▶ Task material:
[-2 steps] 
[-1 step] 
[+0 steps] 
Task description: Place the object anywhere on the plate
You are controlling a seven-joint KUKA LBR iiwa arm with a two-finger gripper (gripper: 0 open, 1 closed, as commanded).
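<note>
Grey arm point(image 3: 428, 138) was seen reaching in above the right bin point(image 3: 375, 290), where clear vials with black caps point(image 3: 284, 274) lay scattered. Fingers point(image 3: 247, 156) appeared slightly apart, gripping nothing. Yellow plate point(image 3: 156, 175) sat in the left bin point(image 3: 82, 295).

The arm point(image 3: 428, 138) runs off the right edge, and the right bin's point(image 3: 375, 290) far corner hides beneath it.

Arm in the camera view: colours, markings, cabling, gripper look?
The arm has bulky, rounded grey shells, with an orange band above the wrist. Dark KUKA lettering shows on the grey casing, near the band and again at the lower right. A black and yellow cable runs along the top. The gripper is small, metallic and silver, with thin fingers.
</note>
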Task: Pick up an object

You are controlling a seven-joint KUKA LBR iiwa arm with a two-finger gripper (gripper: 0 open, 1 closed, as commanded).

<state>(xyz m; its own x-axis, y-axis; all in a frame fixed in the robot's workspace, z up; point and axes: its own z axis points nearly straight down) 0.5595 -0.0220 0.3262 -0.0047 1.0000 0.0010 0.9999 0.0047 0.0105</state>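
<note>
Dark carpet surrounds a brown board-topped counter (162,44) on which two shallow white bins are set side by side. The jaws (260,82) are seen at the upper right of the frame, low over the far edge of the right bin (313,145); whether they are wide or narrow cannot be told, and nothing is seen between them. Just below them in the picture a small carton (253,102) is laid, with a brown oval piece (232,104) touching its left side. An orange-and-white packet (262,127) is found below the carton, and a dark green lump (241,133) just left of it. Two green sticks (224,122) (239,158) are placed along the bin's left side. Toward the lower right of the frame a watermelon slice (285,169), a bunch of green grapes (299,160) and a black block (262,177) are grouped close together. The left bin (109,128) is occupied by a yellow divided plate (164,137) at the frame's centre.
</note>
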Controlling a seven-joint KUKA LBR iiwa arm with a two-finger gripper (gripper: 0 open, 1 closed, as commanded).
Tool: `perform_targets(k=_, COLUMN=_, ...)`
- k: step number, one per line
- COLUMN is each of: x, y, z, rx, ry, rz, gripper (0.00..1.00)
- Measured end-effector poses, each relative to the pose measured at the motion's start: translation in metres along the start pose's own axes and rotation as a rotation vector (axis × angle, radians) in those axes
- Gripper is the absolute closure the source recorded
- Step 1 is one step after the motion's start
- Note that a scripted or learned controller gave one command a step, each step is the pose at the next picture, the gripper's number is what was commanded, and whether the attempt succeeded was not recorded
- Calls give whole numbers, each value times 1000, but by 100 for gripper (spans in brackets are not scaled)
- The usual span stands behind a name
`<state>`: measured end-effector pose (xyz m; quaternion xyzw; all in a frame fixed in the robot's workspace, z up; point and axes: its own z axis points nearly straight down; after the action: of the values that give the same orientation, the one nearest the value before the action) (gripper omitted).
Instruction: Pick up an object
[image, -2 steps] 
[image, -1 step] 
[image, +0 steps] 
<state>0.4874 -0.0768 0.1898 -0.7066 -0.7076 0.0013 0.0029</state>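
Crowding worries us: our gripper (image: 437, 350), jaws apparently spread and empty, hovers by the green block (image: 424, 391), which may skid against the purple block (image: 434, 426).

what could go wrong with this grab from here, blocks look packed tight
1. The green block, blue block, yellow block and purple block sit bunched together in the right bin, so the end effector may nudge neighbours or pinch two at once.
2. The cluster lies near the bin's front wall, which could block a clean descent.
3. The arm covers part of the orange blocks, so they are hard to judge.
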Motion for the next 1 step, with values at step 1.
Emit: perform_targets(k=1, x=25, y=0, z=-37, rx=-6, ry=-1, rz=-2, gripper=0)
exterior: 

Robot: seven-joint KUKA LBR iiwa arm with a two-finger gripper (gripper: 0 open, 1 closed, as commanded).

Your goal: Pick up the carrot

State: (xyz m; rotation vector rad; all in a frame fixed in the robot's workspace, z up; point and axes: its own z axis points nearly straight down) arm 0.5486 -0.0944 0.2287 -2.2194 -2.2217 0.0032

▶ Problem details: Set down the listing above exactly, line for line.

▶ Solution below:
[-2 steps] 
[-1 step] 
[+0 steps] 
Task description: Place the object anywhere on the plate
You are controlling a seven-joint KUKA LBR iiwa arm with a two-finger gripper (gripper: 0 open, 1 closed, as commanded).
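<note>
Grey arm point(image 3: 428, 138) was seen reaching in above the right bin point(image 3: 375, 290), where clear vials with black caps point(image 3: 284, 274) lay scattered. Fingers point(image 3: 247, 156) appeared slightly apart, gripping nothing. Yellow plate point(image 3: 156, 175) sat in the left bin point(image 3: 82, 295).

The arm point(image 3: 428, 138) runs off the right edge, and the right bin's point(image 3: 375, 290) far corner hides beneath it.

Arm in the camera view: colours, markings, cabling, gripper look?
The arm has bulky, rounded grey shells, with an orange band above the wrist. Dark KUKA lettering shows on the grey casing, near the band and again at the lower right. A black and yellow cable runs along the top. The gripper is small, metallic and silver, with thin fingers.
</note>
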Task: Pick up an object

You are controlling a seven-joint KUKA LBR iiwa arm with a two-finger gripper (gripper: 0 open, 1 closed, as commanded).

<state>(xyz m; its own x-axis, y-axis; all in a frame fixed in the robot's workspace, z up; point and axes: its own z axis points nearly straight down) 0.5595 -0.0220 0.3262 -0.0047 1.0000 0.0010 0.9999 0.0047 0.0105</state>
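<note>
Dark carpet surrounds a brown board-topped counter (162,44) on which two shallow white bins are set side by side. The jaws (260,82) are seen at the upper right of the frame, low over the far edge of the right bin (313,145); whether they are wide or narrow cannot be told, and nothing is seen between them. Just below them in the picture a small carton (253,102) is laid, with a brown oval piece (232,104) touching its left side. An orange-and-white packet (262,127) is found below the carton, and a dark green lump (241,133) just left of it. Two green sticks (224,122) (239,158) are placed along the bin's left side. Toward the lower right of the frame a watermelon slice (285,169), a bunch of green grapes (299,160) and a black block (262,177) are grouped close together. The left bin (109,128) is occupied by a yellow divided plate (164,137) at the frame's centre.
</note>
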Controlling a seven-joint KUKA LBR iiwa arm with a two-finger gripper (gripper: 0 open, 1 closed, as commanded).
Tool: `perform_targets(k=_, COLUMN=_, ...)`
- k: step number, one per line
- COLUMN is each of: x, y, z, rx, ry, rz, gripper (0.00..1.00)
- Measured end-effector poses, each relative to the pose measured at the motion's start: translation in metres along the start pose's own axes and rotation as a rotation vector (axis × angle, radians) in those axes
- Gripper is the absolute closure the source recorded
- Step 1 is one step after the motion's start
- Note that a scripted or learned controller gave one command a step, each step is the pose at the next picture, the gripper's number is what was commanded, and whether the attempt succeeded was not recorded
- Calls give whole numbers, each value times 1000, but by 100 for gripper (spans in brackets are not scaled)
- The usual span stands behind a name
`<state>`: measured end-effector pose (xyz m; quaternion xyzw; all in a frame fixed in the robot's workspace, z up; point and axes: its own z axis points nearly straight down; after the action: of the values that give the same orientation, the one nearest the value before the action) (gripper omitted).
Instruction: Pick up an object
[image, -2 steps] 
[image, -1 step] 
[image, +0 steps] 
<state>0.4874 -0.0768 0.1898 -0.7066 -0.7076 0.0013 0.0029</state>
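Crowding worries us: our gripper (image: 437, 350), jaws apparently spread and empty, hovers by the green block (image: 424, 391), which may skid against the purple block (image: 434, 426).

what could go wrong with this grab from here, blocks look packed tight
1. The green block, blue block, yellow block and purple block sit bunched together in the right bin, so the end effector may nudge neighbours or pinch two at once.
2. The cluster lies near the bin's front wall, which could block a clean descent.
3. The arm covers part of the orange blocks, so they are hard to judge.
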Motion for the next 1 step, with values at step 1.
Emit: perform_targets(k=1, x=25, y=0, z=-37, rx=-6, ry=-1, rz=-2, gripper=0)
exterior: 

Robot: seven-joint KUKA LBR iiwa arm with a two-finger gripper (gripper: 0 open, 1 closed, as commanded).

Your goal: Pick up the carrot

State: (xyz m; rotation vector rad; all in a frame fixed in the robot's workspace, z up; point and axes: its own z axis points nearly straight down) arm 0.5486 -0.0944 0.2287 -2.2194 -2.2217 0.0032

What was produced is the complete output.